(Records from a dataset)
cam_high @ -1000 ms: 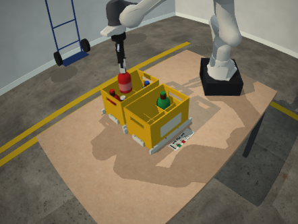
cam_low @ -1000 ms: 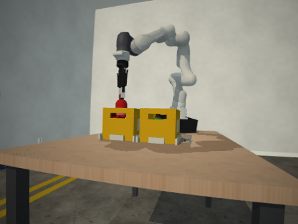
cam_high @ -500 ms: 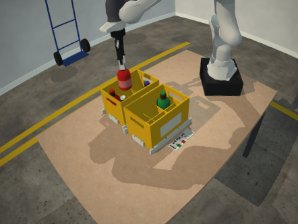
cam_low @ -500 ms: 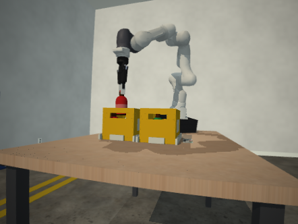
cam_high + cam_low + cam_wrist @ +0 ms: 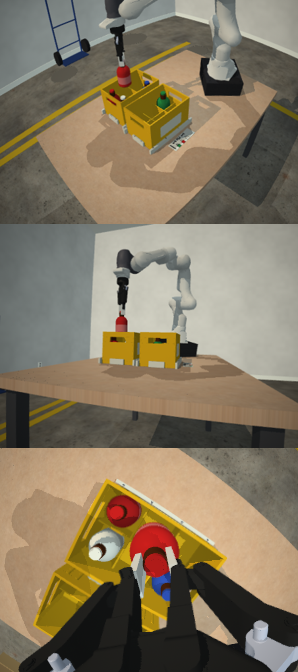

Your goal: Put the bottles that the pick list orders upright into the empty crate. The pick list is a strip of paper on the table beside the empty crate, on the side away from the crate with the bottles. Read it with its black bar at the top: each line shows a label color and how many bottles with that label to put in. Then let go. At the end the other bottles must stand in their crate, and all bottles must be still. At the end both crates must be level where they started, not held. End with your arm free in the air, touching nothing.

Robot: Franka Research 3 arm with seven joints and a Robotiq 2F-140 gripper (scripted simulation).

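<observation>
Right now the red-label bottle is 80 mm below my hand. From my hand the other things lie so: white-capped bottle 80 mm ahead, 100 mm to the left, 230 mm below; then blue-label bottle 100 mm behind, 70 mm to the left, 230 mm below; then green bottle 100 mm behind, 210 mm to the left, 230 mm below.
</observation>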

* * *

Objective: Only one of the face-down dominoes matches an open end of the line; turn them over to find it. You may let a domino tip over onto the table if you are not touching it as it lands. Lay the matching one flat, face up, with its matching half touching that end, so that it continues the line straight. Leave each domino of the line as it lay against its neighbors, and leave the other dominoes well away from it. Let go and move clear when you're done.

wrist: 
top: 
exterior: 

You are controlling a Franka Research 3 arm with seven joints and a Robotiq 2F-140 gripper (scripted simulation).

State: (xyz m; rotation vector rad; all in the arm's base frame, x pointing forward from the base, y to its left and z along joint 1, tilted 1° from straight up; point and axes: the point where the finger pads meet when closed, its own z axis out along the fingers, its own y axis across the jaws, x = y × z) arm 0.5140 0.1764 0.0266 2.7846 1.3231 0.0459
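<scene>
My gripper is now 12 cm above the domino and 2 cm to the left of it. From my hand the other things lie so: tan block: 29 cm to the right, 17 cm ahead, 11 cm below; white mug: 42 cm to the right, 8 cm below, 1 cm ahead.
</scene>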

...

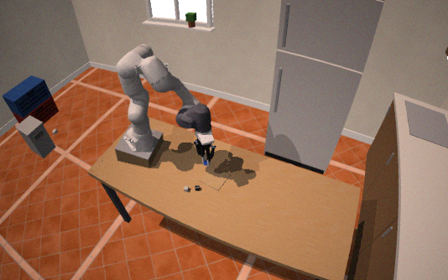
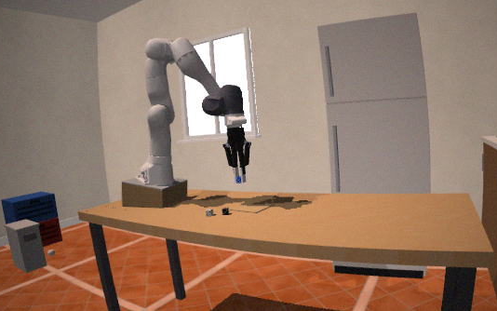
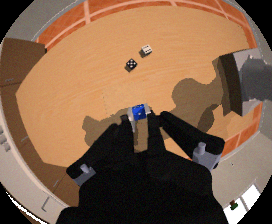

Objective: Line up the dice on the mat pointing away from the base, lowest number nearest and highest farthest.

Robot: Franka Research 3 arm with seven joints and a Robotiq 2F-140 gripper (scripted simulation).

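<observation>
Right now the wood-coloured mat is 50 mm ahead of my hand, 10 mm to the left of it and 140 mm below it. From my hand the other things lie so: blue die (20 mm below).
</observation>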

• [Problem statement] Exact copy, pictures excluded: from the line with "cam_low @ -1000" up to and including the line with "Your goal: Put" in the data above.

• [Exercise output]
cam_low @ -1000 ms: 
cam_high @ -500 ms: 
cam_low @ -500 ms: 
cam_high + cam_low + cam_wrist @ +0 ms: 

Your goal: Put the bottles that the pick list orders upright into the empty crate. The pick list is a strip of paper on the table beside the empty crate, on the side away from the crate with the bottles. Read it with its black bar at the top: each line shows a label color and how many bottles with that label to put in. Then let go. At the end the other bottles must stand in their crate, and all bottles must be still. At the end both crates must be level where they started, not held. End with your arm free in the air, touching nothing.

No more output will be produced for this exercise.